= TASK TO CARRY OUT =
Word for word, output the data that follows.
>>>
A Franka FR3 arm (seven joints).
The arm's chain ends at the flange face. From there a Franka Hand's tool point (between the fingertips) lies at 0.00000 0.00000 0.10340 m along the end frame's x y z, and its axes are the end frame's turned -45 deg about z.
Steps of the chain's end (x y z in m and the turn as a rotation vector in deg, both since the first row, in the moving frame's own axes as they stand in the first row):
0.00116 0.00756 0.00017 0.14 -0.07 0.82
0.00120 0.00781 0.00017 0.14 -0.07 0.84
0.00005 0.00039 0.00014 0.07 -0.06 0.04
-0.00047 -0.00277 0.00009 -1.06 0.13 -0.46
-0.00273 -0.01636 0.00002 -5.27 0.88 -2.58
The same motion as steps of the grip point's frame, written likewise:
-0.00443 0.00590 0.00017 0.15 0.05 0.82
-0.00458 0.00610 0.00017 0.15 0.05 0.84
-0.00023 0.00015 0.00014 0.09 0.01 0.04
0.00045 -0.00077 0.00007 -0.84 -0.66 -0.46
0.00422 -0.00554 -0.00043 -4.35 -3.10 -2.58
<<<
= TASK RESPONSE =
A Franka FR3 arm (seven joints).
The arm's chain ends at the flange face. From there a Franka Hand's tool point (between the fingertips) lies at 0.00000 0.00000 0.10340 m along the end frame's x y z, and its axes are the end frame's turned -45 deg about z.
Steps of the chain's end (x y z in m and the turn as a rotation vector in deg, both since the first row, in the moving frame's own axes as they stand in the first row):
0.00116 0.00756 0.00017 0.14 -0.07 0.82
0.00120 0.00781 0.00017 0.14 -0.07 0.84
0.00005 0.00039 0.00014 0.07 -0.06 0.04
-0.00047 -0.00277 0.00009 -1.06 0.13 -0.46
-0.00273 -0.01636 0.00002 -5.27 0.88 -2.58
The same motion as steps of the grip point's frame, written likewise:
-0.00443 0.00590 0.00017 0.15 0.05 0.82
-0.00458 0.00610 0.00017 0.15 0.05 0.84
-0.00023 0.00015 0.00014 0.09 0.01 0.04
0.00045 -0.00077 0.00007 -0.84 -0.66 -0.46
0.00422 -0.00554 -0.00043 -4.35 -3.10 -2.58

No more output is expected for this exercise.